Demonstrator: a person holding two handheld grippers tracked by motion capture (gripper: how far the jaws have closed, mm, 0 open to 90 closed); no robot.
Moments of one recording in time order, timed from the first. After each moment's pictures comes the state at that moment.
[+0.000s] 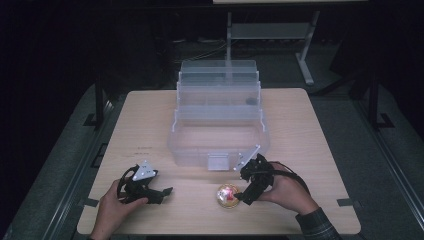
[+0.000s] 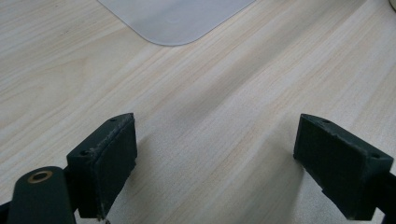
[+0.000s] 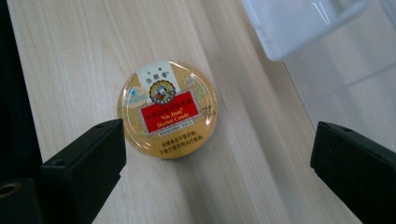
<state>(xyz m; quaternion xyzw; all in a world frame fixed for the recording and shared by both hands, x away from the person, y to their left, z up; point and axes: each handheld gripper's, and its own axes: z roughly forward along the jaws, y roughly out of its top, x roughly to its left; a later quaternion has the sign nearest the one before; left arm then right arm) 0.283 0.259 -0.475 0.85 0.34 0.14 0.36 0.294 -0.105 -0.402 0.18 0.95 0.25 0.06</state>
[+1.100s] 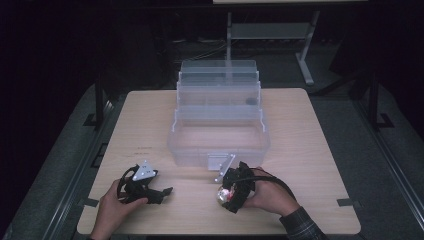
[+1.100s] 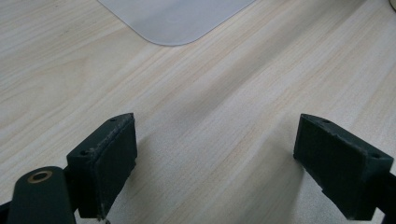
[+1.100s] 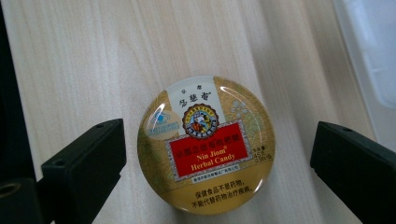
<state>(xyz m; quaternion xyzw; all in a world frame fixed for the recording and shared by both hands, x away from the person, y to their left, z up) 0.283 0.259 -0.475 0.86 0.34 0.15 0.36 0.291 -0.060 -0.429 0.14 0.97 0.19 0.03</state>
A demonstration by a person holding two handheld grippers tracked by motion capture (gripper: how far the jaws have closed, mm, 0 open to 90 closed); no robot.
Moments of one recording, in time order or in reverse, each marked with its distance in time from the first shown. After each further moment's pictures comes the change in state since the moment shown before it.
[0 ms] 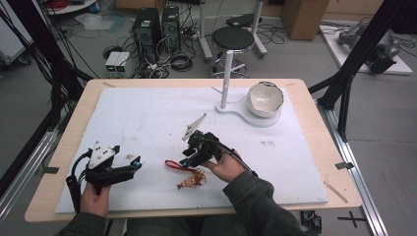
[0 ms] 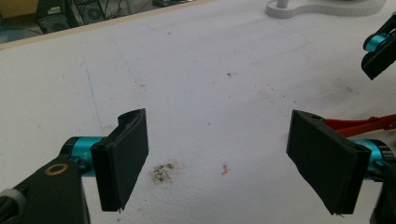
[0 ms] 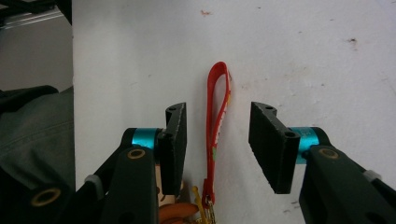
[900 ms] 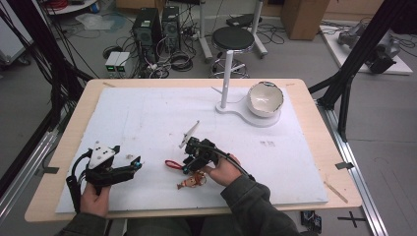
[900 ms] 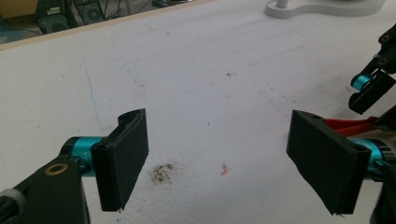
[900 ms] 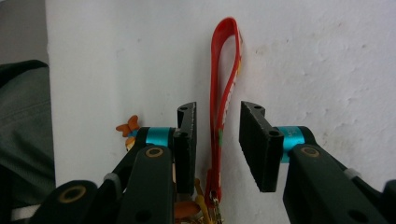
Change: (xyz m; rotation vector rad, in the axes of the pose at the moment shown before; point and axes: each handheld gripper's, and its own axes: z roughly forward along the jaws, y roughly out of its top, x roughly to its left) left arm 0.000 0.000 0.000 -0.003 -0.001 0.005; right arm -0.002 -0.011 0.027 0.111 0.013 0.014
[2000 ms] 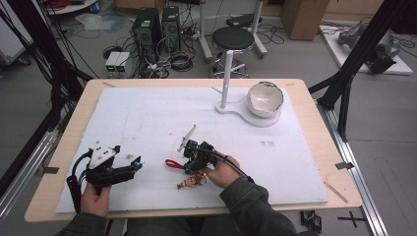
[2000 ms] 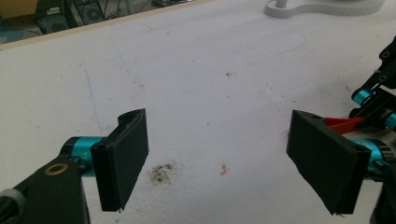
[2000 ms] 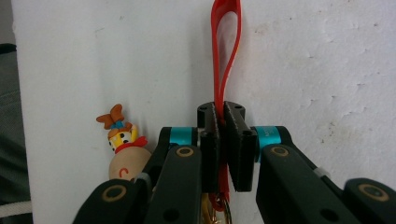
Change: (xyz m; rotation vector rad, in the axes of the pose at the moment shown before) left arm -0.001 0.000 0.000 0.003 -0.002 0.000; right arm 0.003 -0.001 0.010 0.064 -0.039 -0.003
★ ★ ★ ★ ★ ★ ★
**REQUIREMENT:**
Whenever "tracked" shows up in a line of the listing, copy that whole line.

**SOLUTION TO THE EXERCISE:**
Demonstrator: a person holding two handheld grippers tracked by motion capture (gripper: how far the jaws have closed, mm, 0 open to 90 closed); no robot.
A demonstration by a person holding two handheld grippers tracked by motion capture (gripper: how far the jaws have closed, mm, 0 open to 90 closed); no robot.

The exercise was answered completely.